Exercise goal -> Drop every picture and give the entries back exactly.

Input for this task ->
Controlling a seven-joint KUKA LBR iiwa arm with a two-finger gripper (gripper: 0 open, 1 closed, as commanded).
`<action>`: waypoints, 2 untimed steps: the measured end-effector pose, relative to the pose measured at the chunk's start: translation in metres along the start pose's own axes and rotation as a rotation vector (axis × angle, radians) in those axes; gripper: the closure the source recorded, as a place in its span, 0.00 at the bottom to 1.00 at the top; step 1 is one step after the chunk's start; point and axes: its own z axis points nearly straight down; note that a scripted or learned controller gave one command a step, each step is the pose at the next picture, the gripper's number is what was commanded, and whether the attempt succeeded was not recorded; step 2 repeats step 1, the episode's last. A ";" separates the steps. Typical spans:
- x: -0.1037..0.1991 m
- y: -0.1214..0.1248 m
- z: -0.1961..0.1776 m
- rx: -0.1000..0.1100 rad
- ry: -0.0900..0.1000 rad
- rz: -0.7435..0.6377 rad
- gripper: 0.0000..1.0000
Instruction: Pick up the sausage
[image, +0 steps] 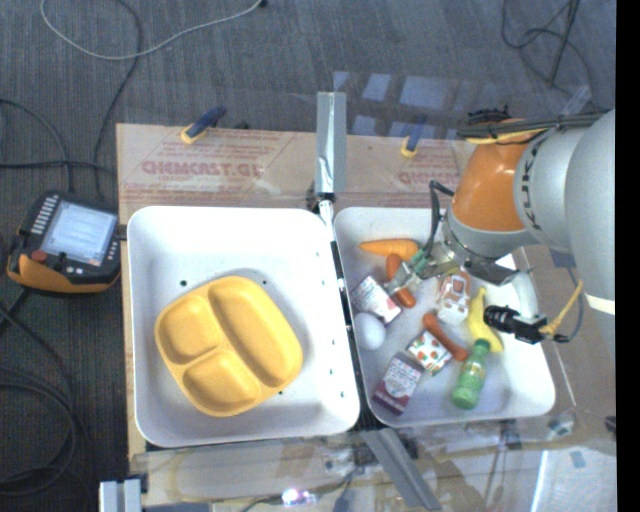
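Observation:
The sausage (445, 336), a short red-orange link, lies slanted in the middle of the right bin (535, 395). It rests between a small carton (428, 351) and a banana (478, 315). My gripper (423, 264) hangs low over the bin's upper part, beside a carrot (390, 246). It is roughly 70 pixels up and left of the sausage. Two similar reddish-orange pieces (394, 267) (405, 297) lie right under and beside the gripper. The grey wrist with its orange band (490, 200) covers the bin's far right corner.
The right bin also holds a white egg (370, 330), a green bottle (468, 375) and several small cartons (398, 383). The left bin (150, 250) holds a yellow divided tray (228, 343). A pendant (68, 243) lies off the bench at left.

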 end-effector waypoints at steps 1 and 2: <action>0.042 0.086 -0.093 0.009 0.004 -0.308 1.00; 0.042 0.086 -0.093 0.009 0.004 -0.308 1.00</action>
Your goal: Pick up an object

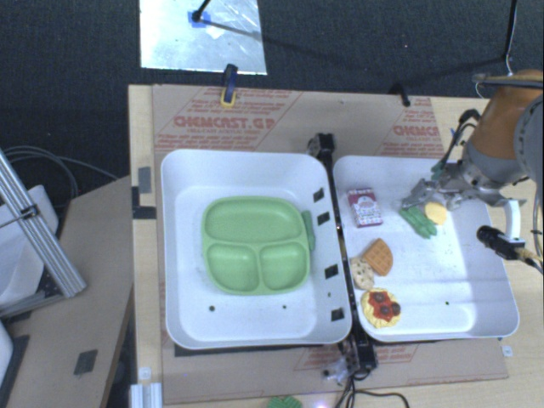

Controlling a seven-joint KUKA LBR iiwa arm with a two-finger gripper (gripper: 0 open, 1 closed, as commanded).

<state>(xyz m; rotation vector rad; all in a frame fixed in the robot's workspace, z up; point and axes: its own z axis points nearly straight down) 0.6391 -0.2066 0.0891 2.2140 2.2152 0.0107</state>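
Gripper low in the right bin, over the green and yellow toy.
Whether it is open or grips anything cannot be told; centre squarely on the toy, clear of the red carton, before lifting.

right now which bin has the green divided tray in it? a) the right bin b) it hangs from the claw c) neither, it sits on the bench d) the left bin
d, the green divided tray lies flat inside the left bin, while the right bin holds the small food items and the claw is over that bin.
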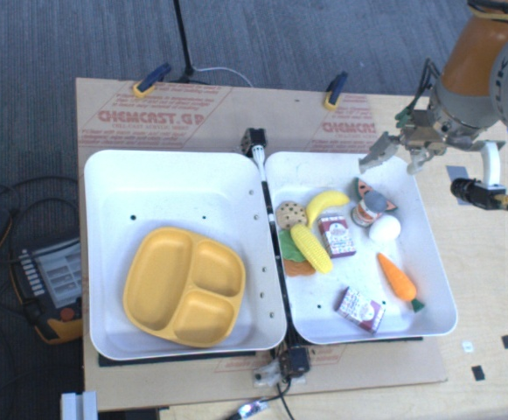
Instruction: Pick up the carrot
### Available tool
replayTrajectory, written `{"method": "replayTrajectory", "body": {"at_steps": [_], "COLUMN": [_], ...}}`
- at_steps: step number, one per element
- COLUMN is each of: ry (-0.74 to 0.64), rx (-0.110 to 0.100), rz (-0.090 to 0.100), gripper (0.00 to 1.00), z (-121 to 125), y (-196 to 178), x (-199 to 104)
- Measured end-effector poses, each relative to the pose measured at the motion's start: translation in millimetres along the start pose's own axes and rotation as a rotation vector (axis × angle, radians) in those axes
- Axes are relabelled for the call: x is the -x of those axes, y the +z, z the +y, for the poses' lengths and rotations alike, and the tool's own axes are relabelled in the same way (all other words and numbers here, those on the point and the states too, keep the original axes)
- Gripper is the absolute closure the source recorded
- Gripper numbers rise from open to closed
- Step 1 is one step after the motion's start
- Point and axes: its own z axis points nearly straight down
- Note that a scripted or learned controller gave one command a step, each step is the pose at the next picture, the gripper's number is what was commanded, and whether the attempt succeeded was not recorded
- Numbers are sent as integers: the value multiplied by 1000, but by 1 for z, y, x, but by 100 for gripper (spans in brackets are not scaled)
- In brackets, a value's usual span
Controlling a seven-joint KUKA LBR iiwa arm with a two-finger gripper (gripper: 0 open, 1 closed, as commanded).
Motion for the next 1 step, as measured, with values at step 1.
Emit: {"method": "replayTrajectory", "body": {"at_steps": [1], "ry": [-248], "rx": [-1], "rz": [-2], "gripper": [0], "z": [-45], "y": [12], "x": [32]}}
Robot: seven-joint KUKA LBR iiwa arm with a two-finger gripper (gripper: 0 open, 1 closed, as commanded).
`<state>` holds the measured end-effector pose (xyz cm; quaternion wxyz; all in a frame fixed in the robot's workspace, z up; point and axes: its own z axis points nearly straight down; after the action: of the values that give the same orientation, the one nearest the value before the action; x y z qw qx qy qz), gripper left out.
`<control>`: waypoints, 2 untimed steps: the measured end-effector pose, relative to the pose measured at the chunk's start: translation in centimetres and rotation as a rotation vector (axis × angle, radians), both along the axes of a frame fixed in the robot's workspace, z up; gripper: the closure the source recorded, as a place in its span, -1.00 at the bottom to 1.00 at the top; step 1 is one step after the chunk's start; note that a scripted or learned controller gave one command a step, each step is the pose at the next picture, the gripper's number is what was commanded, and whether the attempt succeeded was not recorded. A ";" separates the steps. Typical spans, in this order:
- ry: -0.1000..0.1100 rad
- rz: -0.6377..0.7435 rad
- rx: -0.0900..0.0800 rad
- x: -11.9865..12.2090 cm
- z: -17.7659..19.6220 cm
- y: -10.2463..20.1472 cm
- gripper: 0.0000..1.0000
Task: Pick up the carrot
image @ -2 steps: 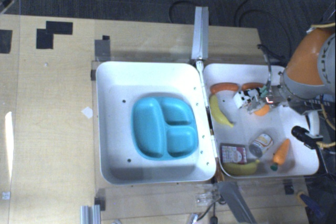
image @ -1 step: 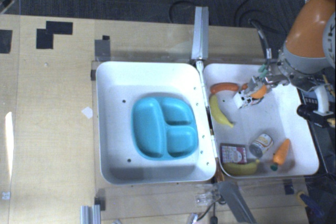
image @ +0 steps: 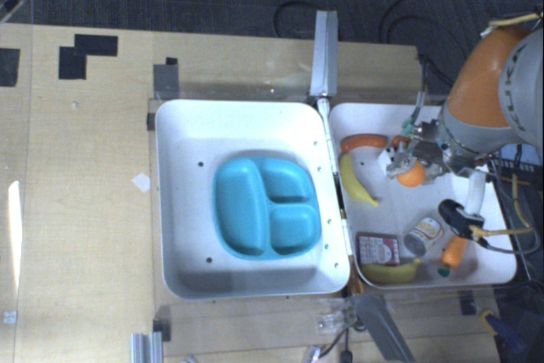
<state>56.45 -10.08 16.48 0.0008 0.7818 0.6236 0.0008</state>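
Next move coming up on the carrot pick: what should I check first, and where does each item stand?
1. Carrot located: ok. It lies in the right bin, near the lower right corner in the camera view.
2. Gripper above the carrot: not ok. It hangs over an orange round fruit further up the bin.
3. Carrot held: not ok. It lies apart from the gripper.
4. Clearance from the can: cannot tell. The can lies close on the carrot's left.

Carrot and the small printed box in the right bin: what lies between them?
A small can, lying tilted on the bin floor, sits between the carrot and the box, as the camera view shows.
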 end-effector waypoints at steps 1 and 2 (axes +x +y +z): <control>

Answer section ->
Controlling a seven-joint KUKA LBR iiwa arm with a two-finger gripper (gripper: 0 open, 1 closed, as commanded).
`<action>`: waypoints, 2 untimed steps: the measured end-effector pose, relative to the pose measured at the chunk's start: translation in metres along the start pose's own axes and rotation as a rotation vector (axis × angle, radians) in those axes; gripper: the closure the source recorded, as a place in its span, 0.00 at the bottom to 1.00 at the top; step 1 is one step after the chunk's start; point and axes: its own z axis points nearly straight down; note that a scripted or learned controller gave one command a step, each step is the pose at the next picture, the gripper's number is what was commanded, and whether the attempt succeeded was not recorded; step 2 repeats step 1, the episode's last. A ";" separates the steps. Typical spans:
- x: -0.1037..0.1991 m
- y: -0.1214..0.1248 m
- z: -0.1961..0.1776 m
- rx: -0.1000..0.1100 rad
- ry: -0.0900..0.1000 rad
- rz: -0.7435..0.6377 rad
- gripper: 0.0000..1.0000
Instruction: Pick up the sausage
[image, +0 steps] 
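Observation:
The sausage (445, 336), a short red-orange link, lies slanted in the middle of the right bin (535, 395). It rests between a small carton (428, 351) and a banana (478, 315). My gripper (423, 264) hangs low over the bin's upper part, beside a carrot (390, 246). It is roughly 70 pixels up and left of the sausage. Two similar reddish-orange pieces (394, 267) (405, 297) lie right under and beside the gripper. The grey wrist with its orange band (490, 200) covers the bin's far right corner.
The right bin also holds a white egg (370, 330), a green bottle (468, 375) and several small cartons (398, 383). The left bin (150, 250) holds a yellow divided tray (228, 343). A pendant (68, 243) lies off the bench at left.
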
 end-effector waypoints at steps 1 and 2: <action>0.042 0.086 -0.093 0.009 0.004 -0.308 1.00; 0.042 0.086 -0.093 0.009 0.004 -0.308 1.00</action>
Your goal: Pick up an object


Controlling a seven-joint KUKA LBR iiwa arm with a two-finger gripper (gripper: 0 open, 1 closed, as commanded).

<state>(xyz m; rotation vector rad; all in a frame fixed in the robot's workspace, z up; point and axes: its own z axis points nearly straight down) 0.6391 -0.2066 0.0891 2.2140 2.2152 0.0107</state>
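Gripper low in the right bin, over the green and yellow toy.
Whether it is open or grips anything cannot be told; centre squarely on the toy, clear of the red carton, before lifting.

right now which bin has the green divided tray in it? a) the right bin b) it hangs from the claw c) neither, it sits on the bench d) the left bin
d, the green divided tray lies flat inside the left bin, while the right bin holds the small food items and the claw is over that bin.
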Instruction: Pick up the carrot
### Available tool
replayTrajectory, written `{"method": "replayTrajectory", "body": {"at_steps": [_], "COLUMN": [_], ...}}`
- at_steps: step number, one per element
- COLUMN is each of: ry (-0.74 to 0.64), rx (-0.110 to 0.100), rz (-0.090 to 0.100), gripper (0.00 to 1.00), z (-121 to 125), y (-196 to 178), x (-199 to 104)
- Measured end-effector poses, each relative to the pose measured at the motion's start: translation in millimetres along the start pose's own axes and rotation as a rotation vector (axis × angle, radians) in those axes
- Axes are relabelled for the call: x is the -x of those axes, y the +z, z the +y, for the poses' lengths and rotations alike, and the tool's own axes are relabelled in the same way (all other words and numbers here, those on the point and the states too, keep the original axes)
- Gripper is the absolute closure the source recorded
- Gripper numbers rise from open to closed
- Step 1 is one step after the motion's start
- Point and axes: its own z axis points nearly straight down
- Note that a scripted or learned controller gave one command a step, each step is the pose at the next picture, the gripper's number is what was commanded, and whether the attempt succeeded was not recorded
- Numbers are sent as integers: the value multiplied by 1000, but by 1 for z, y, x, but by 100 for gripper (spans in brackets are not scaled)
- In brackets, a value's usual span
Controlling a seven-joint KUKA LBR iiwa arm with a two-finger gripper (gripper: 0 open, 1 closed, as commanded).
Motion for the next 1 step, as measured, with values at step 1.
Emit: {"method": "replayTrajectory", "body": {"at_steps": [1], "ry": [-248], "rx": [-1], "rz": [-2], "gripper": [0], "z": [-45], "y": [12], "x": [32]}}
Robot: seven-joint KUKA LBR iiwa arm with a two-finger gripper (gripper: 0 open, 1 closed, as commanded).
`<state>` holds the measured end-effector pose (xyz cm; quaternion wxyz; all in a frame fixed in the robot's workspace, z up; point and axes: its own z axis points nearly straight down; after the action: of the values that give the same orientation, the one nearest the value before the action; x y z qw qx qy qz), gripper left out.
`<control>`: waypoints, 2 untimed steps: the measured end-effector pose, relative to the pose measured at the chunk's start: translation in centimetres and rotation as a rotation vector (axis × angle, radians), both along the axes of a frame fixed in the robot's workspace, z up; gripper: the closure the source recorded, as a place in its span, -1.00 at the bottom to 1.00 at the top; step 1 is one step after the chunk's start; note that a scripted or learned controller gave one command a step, each step is the pose at the next picture, the gripper's number is what was commanded, and whether the attempt succeeded was not recorded. A ";" separates the steps. Typical spans, in this order:
- ry: -0.1000..0.1100 rad
- rz: -0.6377..0.7435 rad
- rx: -0.0900..0.0800 rad
- x: -11.9865..12.2090 cm
- z: -17.7659..19.6220 cm
- y: -10.2463..20.1472 cm
- gripper: 0.0000..1.0000
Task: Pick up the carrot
image @ -2 steps: 
image @ -1 step: 
image @ +0 steps: 
<state>56.45 -10.08 16.48 0.0008 0.7818 0.6236 0.0008</state>
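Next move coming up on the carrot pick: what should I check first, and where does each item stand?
1. Carrot located: ok. It lies in the right bin, near the lower right corner in the camera view.
2. Gripper above the carrot: not ok. It hangs over an orange round fruit further up the bin.
3. Carrot held: not ok. It lies apart from the gripper.
4. Clearance from the can: cannot tell. The can lies close on the carrot's left.

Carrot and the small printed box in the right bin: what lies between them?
A small can, lying tilted on the bin floor, sits between the carrot and the box, as the camera view shows.
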 end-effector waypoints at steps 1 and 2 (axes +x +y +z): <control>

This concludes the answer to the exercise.